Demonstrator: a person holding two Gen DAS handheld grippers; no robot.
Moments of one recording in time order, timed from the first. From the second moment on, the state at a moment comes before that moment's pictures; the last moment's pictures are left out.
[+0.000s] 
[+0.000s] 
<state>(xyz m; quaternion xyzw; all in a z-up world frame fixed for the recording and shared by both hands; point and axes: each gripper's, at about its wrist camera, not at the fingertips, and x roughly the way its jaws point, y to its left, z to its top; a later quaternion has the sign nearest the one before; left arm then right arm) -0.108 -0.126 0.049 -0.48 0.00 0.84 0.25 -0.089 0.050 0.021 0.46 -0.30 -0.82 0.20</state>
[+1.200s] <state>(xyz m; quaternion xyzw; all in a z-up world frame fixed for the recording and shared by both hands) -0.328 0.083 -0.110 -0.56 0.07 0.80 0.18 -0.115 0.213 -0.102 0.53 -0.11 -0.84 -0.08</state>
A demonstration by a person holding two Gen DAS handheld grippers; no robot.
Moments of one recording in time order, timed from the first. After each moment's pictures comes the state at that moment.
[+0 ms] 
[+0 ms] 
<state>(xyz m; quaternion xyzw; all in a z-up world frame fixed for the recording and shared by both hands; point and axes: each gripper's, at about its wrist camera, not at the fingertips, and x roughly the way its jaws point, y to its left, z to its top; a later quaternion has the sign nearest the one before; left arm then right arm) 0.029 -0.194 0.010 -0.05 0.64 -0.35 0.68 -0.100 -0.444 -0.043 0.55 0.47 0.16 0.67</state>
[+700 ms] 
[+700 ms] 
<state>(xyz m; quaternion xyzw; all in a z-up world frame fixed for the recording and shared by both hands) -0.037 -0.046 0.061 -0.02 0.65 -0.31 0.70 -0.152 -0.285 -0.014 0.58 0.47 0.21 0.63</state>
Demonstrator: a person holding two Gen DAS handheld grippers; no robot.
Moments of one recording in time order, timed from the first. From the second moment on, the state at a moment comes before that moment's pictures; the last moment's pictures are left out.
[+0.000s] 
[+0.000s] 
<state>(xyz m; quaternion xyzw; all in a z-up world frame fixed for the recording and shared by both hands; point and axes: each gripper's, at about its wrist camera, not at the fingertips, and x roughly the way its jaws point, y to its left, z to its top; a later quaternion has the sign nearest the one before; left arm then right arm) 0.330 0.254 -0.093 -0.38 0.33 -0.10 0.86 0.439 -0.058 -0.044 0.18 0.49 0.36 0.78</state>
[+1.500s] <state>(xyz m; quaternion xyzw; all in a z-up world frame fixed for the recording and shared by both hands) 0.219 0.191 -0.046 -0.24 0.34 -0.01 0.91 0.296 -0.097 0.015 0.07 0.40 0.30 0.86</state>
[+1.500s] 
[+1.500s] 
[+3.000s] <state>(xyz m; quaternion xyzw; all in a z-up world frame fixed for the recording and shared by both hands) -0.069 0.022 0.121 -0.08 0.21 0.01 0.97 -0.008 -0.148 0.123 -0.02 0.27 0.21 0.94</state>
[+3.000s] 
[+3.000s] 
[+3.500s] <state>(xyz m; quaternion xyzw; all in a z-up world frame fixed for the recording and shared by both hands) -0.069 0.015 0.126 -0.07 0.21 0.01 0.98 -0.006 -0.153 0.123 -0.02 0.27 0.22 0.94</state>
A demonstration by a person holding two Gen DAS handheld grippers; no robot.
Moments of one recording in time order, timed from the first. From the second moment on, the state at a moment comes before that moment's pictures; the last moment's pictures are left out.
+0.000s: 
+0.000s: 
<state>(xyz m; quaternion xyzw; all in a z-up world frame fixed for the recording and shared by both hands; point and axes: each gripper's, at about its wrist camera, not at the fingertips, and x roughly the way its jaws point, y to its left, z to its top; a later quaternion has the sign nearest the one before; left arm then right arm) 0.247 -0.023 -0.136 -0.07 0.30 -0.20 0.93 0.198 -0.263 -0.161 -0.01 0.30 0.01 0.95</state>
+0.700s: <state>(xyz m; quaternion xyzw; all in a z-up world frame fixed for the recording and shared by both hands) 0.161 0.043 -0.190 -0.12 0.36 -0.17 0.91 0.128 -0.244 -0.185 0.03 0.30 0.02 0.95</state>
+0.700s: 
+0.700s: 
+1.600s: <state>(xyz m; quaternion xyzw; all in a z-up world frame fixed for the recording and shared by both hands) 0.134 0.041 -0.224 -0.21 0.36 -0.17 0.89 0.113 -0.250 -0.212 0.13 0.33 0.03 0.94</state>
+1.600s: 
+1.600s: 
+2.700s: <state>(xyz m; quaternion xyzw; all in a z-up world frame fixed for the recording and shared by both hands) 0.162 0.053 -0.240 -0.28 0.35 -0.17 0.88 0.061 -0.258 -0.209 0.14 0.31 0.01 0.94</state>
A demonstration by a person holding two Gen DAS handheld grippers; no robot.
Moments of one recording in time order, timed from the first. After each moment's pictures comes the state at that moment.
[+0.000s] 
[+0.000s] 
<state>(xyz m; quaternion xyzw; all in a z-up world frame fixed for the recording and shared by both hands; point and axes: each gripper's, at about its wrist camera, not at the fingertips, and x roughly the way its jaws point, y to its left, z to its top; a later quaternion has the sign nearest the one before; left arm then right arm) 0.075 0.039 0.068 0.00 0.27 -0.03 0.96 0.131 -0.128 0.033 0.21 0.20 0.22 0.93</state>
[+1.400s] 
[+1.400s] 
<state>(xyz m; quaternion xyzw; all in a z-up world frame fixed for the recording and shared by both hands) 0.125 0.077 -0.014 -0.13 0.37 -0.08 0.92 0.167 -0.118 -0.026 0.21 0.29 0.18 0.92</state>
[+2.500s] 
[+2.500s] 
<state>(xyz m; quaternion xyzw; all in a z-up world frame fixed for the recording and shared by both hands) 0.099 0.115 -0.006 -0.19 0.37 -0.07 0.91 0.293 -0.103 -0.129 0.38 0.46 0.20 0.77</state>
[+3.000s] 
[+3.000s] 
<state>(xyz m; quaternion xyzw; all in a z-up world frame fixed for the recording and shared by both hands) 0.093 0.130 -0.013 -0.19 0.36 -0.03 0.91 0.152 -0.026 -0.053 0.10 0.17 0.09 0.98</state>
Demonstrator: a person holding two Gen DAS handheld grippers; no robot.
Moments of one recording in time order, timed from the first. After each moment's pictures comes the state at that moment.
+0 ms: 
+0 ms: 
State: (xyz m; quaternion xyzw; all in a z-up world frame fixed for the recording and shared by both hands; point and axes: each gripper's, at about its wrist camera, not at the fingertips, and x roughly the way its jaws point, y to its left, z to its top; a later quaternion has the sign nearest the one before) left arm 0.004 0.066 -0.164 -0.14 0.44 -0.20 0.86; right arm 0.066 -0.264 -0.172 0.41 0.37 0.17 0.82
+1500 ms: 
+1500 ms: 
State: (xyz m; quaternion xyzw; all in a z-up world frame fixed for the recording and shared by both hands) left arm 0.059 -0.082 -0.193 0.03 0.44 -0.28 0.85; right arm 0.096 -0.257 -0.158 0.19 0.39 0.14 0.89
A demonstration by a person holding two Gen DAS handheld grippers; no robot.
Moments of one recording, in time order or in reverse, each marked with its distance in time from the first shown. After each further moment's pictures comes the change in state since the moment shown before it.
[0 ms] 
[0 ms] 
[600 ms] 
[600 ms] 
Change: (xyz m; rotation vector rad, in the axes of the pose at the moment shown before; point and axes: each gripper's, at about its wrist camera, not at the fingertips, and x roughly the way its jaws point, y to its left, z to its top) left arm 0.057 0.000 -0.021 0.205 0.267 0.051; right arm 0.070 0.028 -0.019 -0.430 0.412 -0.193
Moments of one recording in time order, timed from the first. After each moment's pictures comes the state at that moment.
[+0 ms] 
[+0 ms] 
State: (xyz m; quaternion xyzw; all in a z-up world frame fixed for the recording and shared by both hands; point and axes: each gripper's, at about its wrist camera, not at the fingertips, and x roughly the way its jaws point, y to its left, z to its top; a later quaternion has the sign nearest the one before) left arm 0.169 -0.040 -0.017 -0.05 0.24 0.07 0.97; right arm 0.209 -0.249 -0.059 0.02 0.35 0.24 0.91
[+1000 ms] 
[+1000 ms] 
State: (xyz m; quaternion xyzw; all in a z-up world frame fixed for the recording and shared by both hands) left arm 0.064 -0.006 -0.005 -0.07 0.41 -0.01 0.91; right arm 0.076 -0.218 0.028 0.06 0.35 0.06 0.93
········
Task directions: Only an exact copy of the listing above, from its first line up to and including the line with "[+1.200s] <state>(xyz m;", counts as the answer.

Task answer:
Demonstrator: a person holding two Gen DAS handheld grippers; no robot.
Moments of one recording in time order, timed from the first. From the second moment on, the state at a moment comes before that moment's pictures; the last moment's pictures are left out.
[+0.000s] 
[+0.000s] 
<state>(xyz m; quaternion xyzw; all in a z-up world frame fixed for the recording and shared by both hands; point and axes: each gripper's, at about its wrist camera, not at the fingertips, and x roughly the way its jaws point, y to its left, z to its top; a later quaternion has the sign nearest the one before; left arm then right arm) -0.108 -0.126 0.049 -0.48 0.00 0.84 0.25 -0.089 0.050 0.021 0.46 -0.30 -0.82 0.20</state>
[+1.200s] <state>(xyz m; quaternion xyzw; all in a z-up world frame fixed for the recording and shared by both hands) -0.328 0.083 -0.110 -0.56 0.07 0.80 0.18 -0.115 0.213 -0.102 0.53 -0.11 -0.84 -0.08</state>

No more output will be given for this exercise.